Let Megrahi's abandoned appeal be revived to allow new evidence

[This is the headline over a letter from Iain A D Mann in today’s edition of The Herald.  It reads as follows:]

I welcome Justice Minister Kenny MacAskill's assurance to the Holyrood Parliament that the Scottish Government is anxious to publish in full the report of the Scottish Criminal Cases Review Commission (SCCRC) into the Camp Zeist trial of the man convicted of the Lockerbie bombing, Abdelbaset Ali Mohmed al Megrahi and its concerns about the safeness of his conviction ("Let us see reasons for appeal on Megrahi conviction", The Herald, March 1). (...)

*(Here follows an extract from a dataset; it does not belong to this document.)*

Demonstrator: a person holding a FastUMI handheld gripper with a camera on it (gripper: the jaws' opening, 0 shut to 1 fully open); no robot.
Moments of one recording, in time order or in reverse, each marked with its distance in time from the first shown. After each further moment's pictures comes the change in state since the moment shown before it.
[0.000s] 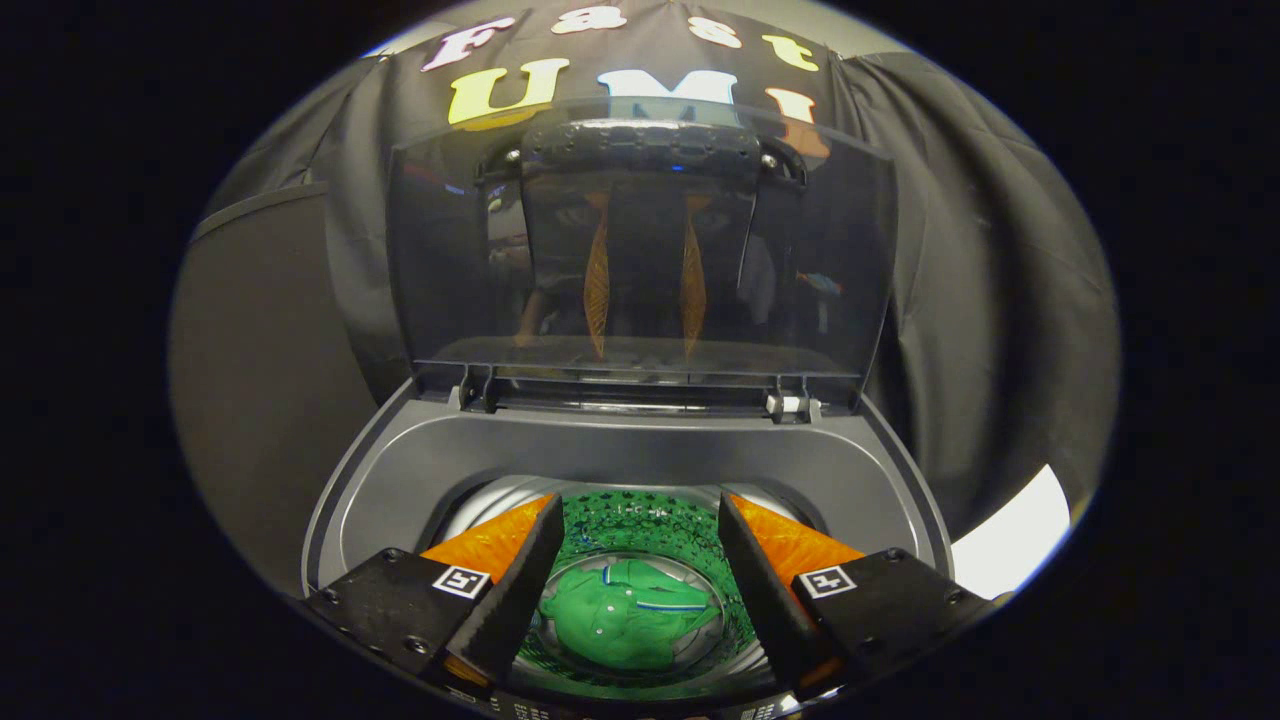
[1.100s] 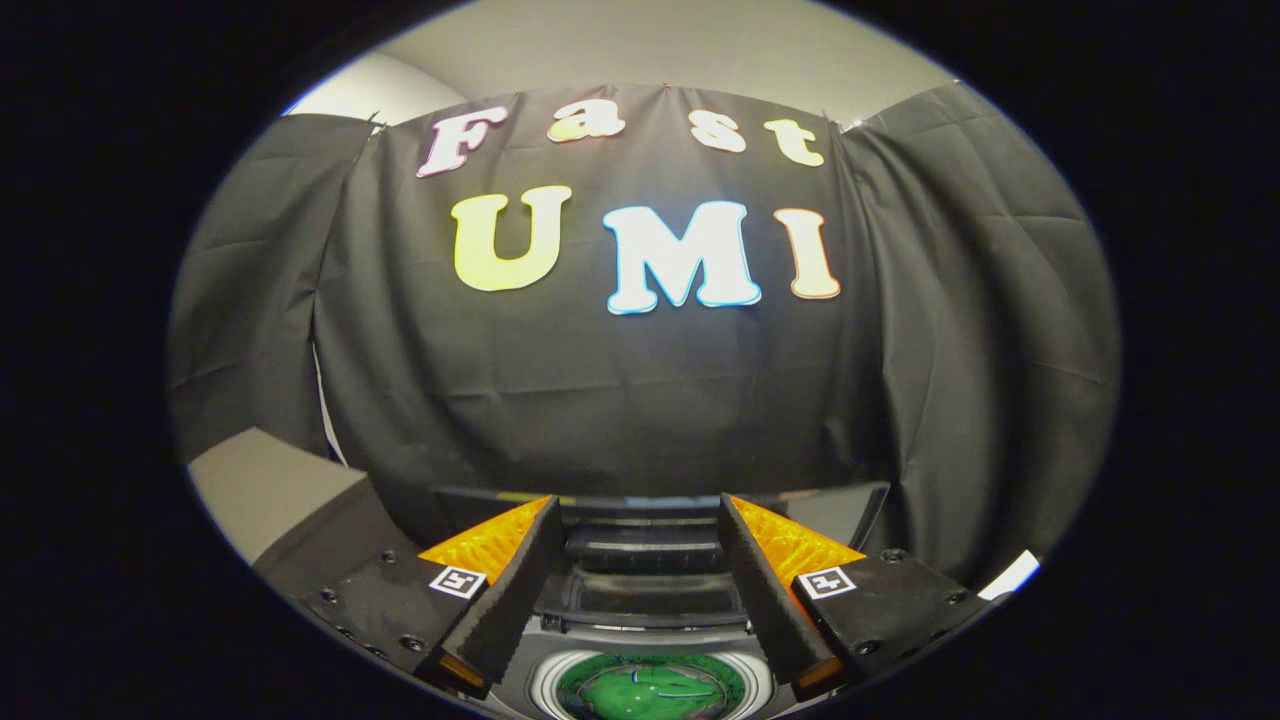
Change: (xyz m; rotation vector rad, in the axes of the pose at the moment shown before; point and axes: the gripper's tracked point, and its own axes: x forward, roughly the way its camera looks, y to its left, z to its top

However, the most important part of Mr MacAskill's Holyrood statement was his assertion that there is a mechanism by which Megrahi's abandoned second appeal could be revived, even posthumously. Mr MacAskill was adamant that either SCCRC or Megrahi's family were entitled to ask the High Court to resurrect the appeal, and that the court has the power to do so.
As far as I know, this is the first time this has been officially stated. In view of recent revelations and widespread public concern, it is difficult to believe that the High Court would deny such a request. The revived appeal would allow the new evidence, and also the critical information previously withheld from the defence, to be given in open court and tested under oath.
[Megrahi's abandoned appeal cannot be revived. There is no legal mechanism for this to happen. What could happen, and what Kenny MacAskill was referring to in his parliamentary statement, is a further application to the Scottish Criminal Cases Review Commission. But what Mr MacAskill signally failed to mention is  that legislation that he himself promoted (section 7 of the Criminal Procedure (Legal Assistance, Detention and Appeals) (Scotland) Act 2010 -- the "Cadder Act") places significant new hurdles in the path of any such application. Before granting any such application the SCCRC must be satisfied that an appeal is in the interests of justice and specifically now "must have regard to the need for finality and certainty in the determination of criminal proceedings". And even if the SCCRC grants the application, under the Cadder Act the High Court can refuse to hear the appeal if it believes that it is not in the interests of justice that any appeal arising from the reference should proceed. In determining this matter the High Court is directed that it "must have regard to the need for finality and certainty in the determination of criminal proceedings".
Accordingly, contrary to the impression that Mr MacAskill sought to create in the Scottish Parliament, a further appeal by members of Mr Megrahi's family (or by relatives of Lockerbie victims such as Dr Jim Swire) is not something that can be readily and easily brought about.  Kenny MacAskill's intervention is, in my view, nothing more than a transparent diversionary tactic designed to give the Scottish Government the perfect excuse to do nothing about the scandal of the Megrahi conviction. We must not allow the tactic to succeed.]
The last two paragraphs were my comment at the time. There is now a further application before the Scottish Criminal Cases Review Commission. But its path is not a smooth one.